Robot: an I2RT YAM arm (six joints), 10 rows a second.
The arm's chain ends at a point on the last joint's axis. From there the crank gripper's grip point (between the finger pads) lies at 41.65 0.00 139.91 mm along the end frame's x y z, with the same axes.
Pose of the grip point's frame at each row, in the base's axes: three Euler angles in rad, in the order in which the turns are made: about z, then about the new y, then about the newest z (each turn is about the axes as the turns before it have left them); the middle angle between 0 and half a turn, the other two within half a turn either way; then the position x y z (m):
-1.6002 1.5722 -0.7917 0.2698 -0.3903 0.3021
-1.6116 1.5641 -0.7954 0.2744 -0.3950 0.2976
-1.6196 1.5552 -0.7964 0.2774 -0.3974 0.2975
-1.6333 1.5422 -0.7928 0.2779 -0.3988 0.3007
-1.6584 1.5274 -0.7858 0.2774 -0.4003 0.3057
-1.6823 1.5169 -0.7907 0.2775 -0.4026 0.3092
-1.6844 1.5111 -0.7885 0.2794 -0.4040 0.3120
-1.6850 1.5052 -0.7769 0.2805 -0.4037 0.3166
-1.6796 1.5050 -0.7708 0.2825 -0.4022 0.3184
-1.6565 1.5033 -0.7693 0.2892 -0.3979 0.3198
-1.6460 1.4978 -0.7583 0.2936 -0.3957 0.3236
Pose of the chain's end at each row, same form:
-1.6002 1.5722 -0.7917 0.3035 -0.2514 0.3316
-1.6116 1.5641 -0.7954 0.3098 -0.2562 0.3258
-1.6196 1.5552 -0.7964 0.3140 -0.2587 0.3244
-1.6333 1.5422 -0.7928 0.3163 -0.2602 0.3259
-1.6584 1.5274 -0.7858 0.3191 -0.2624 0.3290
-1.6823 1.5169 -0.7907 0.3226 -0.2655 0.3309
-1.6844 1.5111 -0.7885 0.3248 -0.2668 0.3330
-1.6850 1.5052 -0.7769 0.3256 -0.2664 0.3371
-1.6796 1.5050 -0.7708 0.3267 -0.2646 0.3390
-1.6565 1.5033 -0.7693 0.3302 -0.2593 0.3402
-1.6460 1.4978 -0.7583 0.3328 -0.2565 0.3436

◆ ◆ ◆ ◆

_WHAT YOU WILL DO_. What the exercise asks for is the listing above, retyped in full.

_SOLUTION TO THIS TASK_.
Robot: an I2RT YAM arm (six joints), 10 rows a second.
The arm's chain ends at a point on the last joint's axis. From there the crank gripper's grip point (between the finger pads) lies at 41.65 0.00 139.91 mm along the end frame's x y z, with the same axes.
Pose of the grip point's frame at each row, in the base's axes: three Euler angles in rad, in the order in which the turns are made: about z, then about the new y, then about the newest z (each turn is about the axes as the turns before it have left them); the middle angle between 0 and half a turn, the other two within half a turn either way; then the position x y z (m):
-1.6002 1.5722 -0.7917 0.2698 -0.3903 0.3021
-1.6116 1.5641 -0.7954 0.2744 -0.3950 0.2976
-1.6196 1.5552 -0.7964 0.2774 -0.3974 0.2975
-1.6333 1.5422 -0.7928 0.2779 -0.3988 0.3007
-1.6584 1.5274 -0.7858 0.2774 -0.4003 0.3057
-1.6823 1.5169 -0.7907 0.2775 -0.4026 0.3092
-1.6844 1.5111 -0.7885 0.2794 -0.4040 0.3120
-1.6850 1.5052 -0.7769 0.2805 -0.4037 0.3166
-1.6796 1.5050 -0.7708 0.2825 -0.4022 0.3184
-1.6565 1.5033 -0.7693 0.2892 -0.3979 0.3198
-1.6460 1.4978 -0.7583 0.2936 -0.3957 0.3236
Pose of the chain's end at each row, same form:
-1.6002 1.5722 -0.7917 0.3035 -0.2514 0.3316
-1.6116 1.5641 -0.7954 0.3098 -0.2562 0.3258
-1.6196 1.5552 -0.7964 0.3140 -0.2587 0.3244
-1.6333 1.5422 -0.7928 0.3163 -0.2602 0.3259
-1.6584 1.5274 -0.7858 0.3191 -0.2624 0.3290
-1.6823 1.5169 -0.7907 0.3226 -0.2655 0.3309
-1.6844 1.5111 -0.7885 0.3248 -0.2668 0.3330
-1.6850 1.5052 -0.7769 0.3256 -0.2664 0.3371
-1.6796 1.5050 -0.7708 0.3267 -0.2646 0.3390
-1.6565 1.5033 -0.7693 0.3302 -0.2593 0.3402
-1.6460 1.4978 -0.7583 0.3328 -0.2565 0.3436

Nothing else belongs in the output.